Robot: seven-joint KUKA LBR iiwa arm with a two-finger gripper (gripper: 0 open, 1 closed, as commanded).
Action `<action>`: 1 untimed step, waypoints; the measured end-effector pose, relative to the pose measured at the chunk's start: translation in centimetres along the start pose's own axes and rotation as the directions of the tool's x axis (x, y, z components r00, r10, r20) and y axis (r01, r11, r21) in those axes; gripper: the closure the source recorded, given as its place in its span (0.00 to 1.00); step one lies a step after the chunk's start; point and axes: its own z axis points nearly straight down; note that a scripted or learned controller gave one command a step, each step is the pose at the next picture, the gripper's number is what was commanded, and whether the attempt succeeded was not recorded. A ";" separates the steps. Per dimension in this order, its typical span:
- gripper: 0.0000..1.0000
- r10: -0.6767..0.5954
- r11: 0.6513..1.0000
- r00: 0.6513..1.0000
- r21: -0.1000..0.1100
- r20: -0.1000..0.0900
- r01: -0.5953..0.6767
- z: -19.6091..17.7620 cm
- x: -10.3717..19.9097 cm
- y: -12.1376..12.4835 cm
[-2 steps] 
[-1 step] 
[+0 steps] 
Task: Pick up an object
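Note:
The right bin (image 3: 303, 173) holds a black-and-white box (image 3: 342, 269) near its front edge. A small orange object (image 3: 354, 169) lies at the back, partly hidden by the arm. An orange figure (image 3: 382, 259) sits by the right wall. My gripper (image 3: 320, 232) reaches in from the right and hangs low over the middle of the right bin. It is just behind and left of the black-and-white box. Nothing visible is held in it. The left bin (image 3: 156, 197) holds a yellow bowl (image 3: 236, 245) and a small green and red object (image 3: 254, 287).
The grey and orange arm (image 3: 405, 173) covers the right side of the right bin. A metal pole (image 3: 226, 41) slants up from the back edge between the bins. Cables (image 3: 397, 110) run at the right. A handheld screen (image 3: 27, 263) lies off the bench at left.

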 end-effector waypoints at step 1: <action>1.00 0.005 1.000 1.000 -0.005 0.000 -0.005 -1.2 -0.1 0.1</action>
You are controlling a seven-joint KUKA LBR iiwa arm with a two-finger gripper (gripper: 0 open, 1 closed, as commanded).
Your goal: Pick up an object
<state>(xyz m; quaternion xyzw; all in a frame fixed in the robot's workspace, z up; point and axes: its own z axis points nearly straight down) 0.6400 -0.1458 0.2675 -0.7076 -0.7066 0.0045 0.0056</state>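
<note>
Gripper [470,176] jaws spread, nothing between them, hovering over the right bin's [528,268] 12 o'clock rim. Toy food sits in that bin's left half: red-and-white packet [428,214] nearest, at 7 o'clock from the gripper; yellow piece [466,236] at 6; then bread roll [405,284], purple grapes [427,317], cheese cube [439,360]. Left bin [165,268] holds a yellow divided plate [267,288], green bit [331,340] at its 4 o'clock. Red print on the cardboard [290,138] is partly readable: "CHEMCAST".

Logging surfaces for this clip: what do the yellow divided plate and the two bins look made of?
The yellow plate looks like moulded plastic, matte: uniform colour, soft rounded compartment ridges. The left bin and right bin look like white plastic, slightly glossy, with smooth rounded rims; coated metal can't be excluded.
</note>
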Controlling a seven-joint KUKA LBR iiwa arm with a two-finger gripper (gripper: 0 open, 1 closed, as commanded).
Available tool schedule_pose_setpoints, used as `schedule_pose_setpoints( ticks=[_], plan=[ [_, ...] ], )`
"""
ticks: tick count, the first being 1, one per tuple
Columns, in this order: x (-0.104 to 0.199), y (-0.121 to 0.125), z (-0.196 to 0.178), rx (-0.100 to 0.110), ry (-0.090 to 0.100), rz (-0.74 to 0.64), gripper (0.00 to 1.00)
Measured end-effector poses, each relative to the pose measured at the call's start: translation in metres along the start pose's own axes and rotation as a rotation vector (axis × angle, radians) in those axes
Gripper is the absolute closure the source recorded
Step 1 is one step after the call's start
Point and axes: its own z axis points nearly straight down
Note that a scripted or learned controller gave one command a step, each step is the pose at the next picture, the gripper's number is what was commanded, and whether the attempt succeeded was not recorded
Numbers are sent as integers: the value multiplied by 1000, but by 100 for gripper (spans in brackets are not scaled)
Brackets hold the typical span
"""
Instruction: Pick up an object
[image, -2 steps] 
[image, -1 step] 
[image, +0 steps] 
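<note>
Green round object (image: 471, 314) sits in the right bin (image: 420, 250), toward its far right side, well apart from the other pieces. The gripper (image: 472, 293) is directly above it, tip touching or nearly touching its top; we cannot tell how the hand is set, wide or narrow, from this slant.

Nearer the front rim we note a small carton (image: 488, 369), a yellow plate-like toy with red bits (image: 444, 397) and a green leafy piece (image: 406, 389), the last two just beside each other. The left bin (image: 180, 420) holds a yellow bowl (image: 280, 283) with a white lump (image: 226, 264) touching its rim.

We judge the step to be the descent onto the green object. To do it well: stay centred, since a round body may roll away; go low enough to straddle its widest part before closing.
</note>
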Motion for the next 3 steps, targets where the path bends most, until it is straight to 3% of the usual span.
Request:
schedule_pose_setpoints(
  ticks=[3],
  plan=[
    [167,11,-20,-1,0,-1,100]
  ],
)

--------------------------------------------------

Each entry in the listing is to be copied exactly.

Robot: seven-joint KUKA LBR iiwa arm with a two-finger gripper (gripper: 0 open, 1 closed, as commanded).
Action `<action>`: 1 untimed step, waypoints; the measured end-effector pose, relative to the pose measured at the chunk's start: translation in centimetres along the start pose's own axes and rotation as the directions of the tool's x axis (x, y, z components r00, r10, r20) and y axis (r01, r11, r21) in those axes; gripper: the closure the source recorded, given as its place in its span (0.00 to 1.00); step one lies a step after the chunk's start; point and axes: its own z axis points nearly straight down; note that a scripted or learned controller gave one command a step, each step is the pose at the next picture, the gripper's number is what was commanded, and whether the attempt succeeded was not recorded. A ";" separates the steps. Per dimension in this order, its typical span:
- gripper: 0.0000..1.0000
- r10: -0.6767..0.5954
- r11: 0.6513..1.0000
- r00: 0.6513..1.0000
- r21: -0.1000..0.1100
- r20: -0.1000..0.0900
- r01: -0.5953..0.6767
- z: -19.6091..17.7620 cm
- x: -10.3717..19.9097 cm
- y: -12.1376..12.4835 cm
[-2 steps] 
[-1 step] 
[+0 steps] 
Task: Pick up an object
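Note:
The right bin (image 3: 303, 173) holds a black-and-white box (image 3: 342, 269) near its front edge. A small orange object (image 3: 354, 169) lies at the back, partly hidden by the arm. An orange figure (image 3: 382, 259) sits by the right wall. My gripper (image 3: 320, 232) reaches in from the right and hangs low over the middle of the right bin. It is just behind and left of the black-and-white box. Nothing visible is held in it. The left bin (image 3: 156, 197) holds a yellow bowl (image 3: 236, 245) and a small green and red object (image 3: 254, 287).
The grey and orange arm (image 3: 405, 173) covers the right side of the right bin. A metal pole (image 3: 226, 41) slants up from the back edge between the bins. Cables (image 3: 397, 110) run at the right. A handheld screen (image 3: 27, 263) lies off the bench at left.
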
 end-effector waypoints at step 1: <action>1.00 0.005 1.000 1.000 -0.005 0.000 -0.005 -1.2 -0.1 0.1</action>
You are controlling a seven-joint KUKA LBR iiwa arm with a two-finger gripper (gripper: 0 open, 1 closed, as commanded).
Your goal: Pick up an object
<state>(xyz m; quaternion xyzw; all in a frame fixed in the robot's workspace, z up; point and axes: its own z axis points nearly straight down) 0.6400 -0.1458 0.2675 -0.7076 -0.7066 0.0045 0.0056</state>
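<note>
Gripper [470,176] jaws spread, nothing between them, hovering over the right bin's [528,268] 12 o'clock rim. Toy food sits in that bin's left half: red-and-white packet [428,214] nearest, at 7 o'clock from the gripper; yellow piece [466,236] at 6; then bread roll [405,284], purple grapes [427,317], cheese cube [439,360]. Left bin [165,268] holds a yellow divided plate [267,288], green bit [331,340] at its 4 o'clock. Red print on the cardboard [290,138] is partly readable: "CHEMCAST".

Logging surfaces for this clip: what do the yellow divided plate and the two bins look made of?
The yellow plate looks like moulded plastic, matte: uniform colour, soft rounded compartment ridges. The left bin and right bin look like white plastic, slightly glossy, with smooth rounded rims; coated metal can't be excluded.
</note>
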Controlling a seven-joint KUKA LBR iiwa arm with a two-finger gripper (gripper: 0 open, 1 closed, as commanded).
Available tool schedule_pose_setpoints, used as `schedule_pose_setpoints( ticks=[_], plan=[ [_, ...] ], )`
"""
ticks: tick count, the first being 1, one per tuple
Columns, in this order: x (-0.104 to 0.199), y (-0.121 to 0.125), z (-0.196 to 0.178), rx (-0.100 to 0.110), ry (-0.090 to 0.100), rz (-0.74 to 0.64), gripper (0.00 to 1.00)
Measured end-effector poses, each relative to the pose measured at the call's start: translation in metres along the start pose's own axes and rotation as a rotation vector (axis × angle, radians) in those axes
Gripper is the absolute closure the source recorded
Step 1 is one step after the call's start
Point and axes: its own z axis points nearly straight down
Note that a scripted or learned controller gave one command a step, each step is the pose at the next picture, the gripper's number is what was commanded, and whether the attempt succeeded was not recorded
Numbers are sent as integers: the value multiplied by 1000, but by 100 for gripper (spans in brackets are not scaled)
Brackets hold the typical span
"""
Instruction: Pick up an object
[image, -2 steps] 
[image, -1 step] 
[image, +0 steps] 
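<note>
Green round object (image: 471, 314) sits in the right bin (image: 420, 250), toward its far right side, well apart from the other pieces. The gripper (image: 472, 293) is directly above it, tip touching or nearly touching its top; we cannot tell how the hand is set, wide or narrow, from this slant.

Nearer the front rim we note a small carton (image: 488, 369), a yellow plate-like toy with red bits (image: 444, 397) and a green leafy piece (image: 406, 389), the last two just beside each other. The left bin (image: 180, 420) holds a yellow bowl (image: 280, 283) with a white lump (image: 226, 264) touching its rim.

We judge the step to be the descent onto the green object. To do it well: stay centred, since a round body may roll away; go low enough to straddle its widest part before closing.
</note>
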Motion for the next 3 steps, targets where the path bends most, until it is straight to 3% of the usual span.
Request:
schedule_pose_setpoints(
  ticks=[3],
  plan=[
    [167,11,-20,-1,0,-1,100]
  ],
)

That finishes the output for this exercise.